**TASK**
Please output the section of the listing below that opens with the line containing "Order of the" and closes with the line containing "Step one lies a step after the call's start", exactly and with nothing else.

___ PROVIDED DATA

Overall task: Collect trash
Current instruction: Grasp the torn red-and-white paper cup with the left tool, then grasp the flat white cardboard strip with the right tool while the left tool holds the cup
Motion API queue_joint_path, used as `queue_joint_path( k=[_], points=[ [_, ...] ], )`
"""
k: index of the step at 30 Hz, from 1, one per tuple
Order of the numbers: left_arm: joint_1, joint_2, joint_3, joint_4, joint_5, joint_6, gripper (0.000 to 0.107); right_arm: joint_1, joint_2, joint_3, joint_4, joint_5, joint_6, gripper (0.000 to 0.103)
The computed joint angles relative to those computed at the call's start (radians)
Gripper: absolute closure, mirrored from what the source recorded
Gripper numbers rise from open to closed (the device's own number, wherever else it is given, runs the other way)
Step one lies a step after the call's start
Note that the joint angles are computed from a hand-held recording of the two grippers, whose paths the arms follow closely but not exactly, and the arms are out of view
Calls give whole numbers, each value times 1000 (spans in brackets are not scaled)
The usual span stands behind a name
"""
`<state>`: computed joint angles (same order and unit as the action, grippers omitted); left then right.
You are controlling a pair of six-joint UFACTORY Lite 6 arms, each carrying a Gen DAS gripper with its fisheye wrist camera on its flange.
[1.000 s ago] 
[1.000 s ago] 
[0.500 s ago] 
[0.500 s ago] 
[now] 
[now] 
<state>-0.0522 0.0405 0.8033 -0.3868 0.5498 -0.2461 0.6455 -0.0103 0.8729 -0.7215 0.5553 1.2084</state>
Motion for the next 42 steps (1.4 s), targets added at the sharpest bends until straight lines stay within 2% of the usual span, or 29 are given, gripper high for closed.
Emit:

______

**OUTPUT**
Order of the numbers: left_arm: joint_1, joint_2, joint_3, joint_4, joint_5, joint_6, gripper (0.000 to 0.107); right_arm: joint_1, joint_2, joint_3, joint_4, joint_5, joint_6, gripper (0.000 to 0.103)
The computed joint angles relative to those computed at the call's start (radians)
Gripper: absolute closure, mirrored from what the source recorded
Gripper numbers rise from open to closed (the device's own number, wherever else it is given, runs the other way)
Step one lies a step after the call's start

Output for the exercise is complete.